→ Brief: Produce a word-for-word copy of the data that follows, excluding images.

━━━━━━━━━━━━━━━━━━━━━━━━━━━━━━

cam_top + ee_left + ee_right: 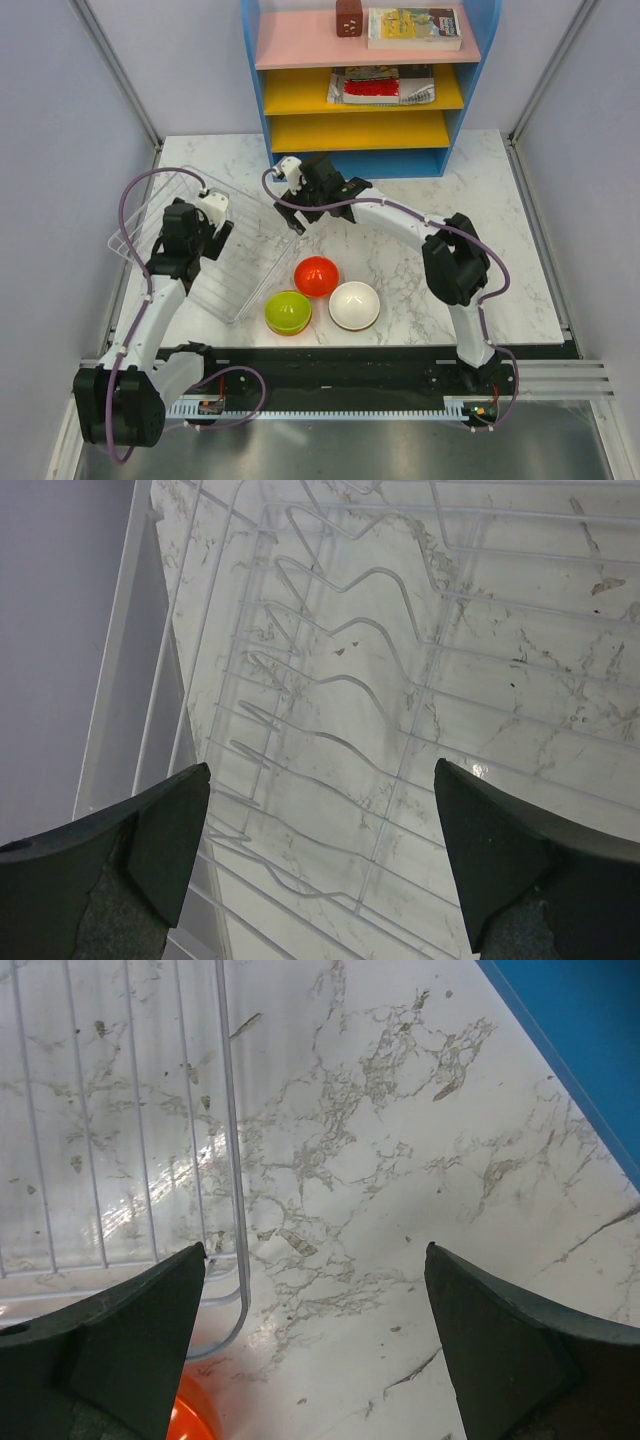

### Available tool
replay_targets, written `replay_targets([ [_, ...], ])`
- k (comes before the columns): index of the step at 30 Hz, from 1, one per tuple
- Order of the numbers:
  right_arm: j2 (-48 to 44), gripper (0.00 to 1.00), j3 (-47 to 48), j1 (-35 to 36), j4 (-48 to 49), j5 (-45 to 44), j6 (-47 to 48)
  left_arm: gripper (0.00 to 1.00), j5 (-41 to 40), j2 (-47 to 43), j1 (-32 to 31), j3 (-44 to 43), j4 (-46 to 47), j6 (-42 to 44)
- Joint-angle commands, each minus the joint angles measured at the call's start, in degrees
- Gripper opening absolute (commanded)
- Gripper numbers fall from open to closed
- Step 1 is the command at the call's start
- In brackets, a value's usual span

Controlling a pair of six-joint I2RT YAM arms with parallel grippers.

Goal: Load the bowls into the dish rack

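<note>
The white wire dish rack [245, 265] with its clear tray lies at the table's left and holds no bowls. A red bowl [316, 276], a lime green bowl [288, 311] nested on an orange one, and a white bowl [354, 305] sit on the marble in front of the rack's right side. My left gripper [205, 245] hovers open and empty over the rack's prongs [330, 680]. My right gripper [303, 215] hovers open and empty over the rack's right corner [228, 1160], the red bowl's edge [195, 1415] just below its left finger.
A blue shelf unit [365, 70] with pink and yellow shelves, books and a brown box stands at the back centre; its blue base [580, 1040] is close to my right gripper. Bare marble [480, 200] lies to the right.
</note>
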State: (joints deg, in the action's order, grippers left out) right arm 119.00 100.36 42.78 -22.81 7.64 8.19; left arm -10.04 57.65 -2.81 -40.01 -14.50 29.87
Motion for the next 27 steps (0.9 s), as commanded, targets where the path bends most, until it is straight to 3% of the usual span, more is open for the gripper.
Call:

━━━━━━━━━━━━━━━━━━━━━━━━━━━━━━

→ Answer box:
cam_top + ee_left + ee_right: 

### Available tool
replay_targets, written `replay_targets([ [_, ...], ])`
- k (comes before the columns): index of the step at 30 Hz, from 1, one per tuple
- Order of the numbers:
  right_arm: j2 (-48 to 44), gripper (0.00 to 1.00), j3 (-47 to 48), j1 (-35 to 36), j4 (-48 to 49), j5 (-45 to 44), j6 (-47 to 48)
  left_arm: gripper (0.00 to 1.00), j5 (-41 to 40), j2 (-47 to 43), j1 (-32 to 31), j3 (-44 to 43), j4 (-46 to 47), j6 (-42 to 44)
- Joint-angle commands, each minus the joint angles measured at the call's start, in degrees
- Gripper opening absolute (commanded)
- Gripper numbers fall from open to closed
- Step 1 is the command at the call's start
- In brackets, a value's usual span

Controlling a pair of six-joint I2RT YAM arms with parallel grippers.

Goal: Load the bowls into the dish rack

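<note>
The white wire dish rack [245, 265] with its clear tray lies at the table's left and holds no bowls. A red bowl [316, 276], a lime green bowl [288, 311] nested on an orange one, and a white bowl [354, 305] sit on the marble in front of the rack's right side. My left gripper [205, 245] hovers open and empty over the rack's prongs [330, 680]. My right gripper [303, 215] hovers open and empty over the rack's right corner [228, 1160], the red bowl's edge [195, 1415] just below its left finger.
A blue shelf unit [365, 70] with pink and yellow shelves, books and a brown box stands at the back centre; its blue base [580, 1040] is close to my right gripper. Bare marble [480, 200] lies to the right.
</note>
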State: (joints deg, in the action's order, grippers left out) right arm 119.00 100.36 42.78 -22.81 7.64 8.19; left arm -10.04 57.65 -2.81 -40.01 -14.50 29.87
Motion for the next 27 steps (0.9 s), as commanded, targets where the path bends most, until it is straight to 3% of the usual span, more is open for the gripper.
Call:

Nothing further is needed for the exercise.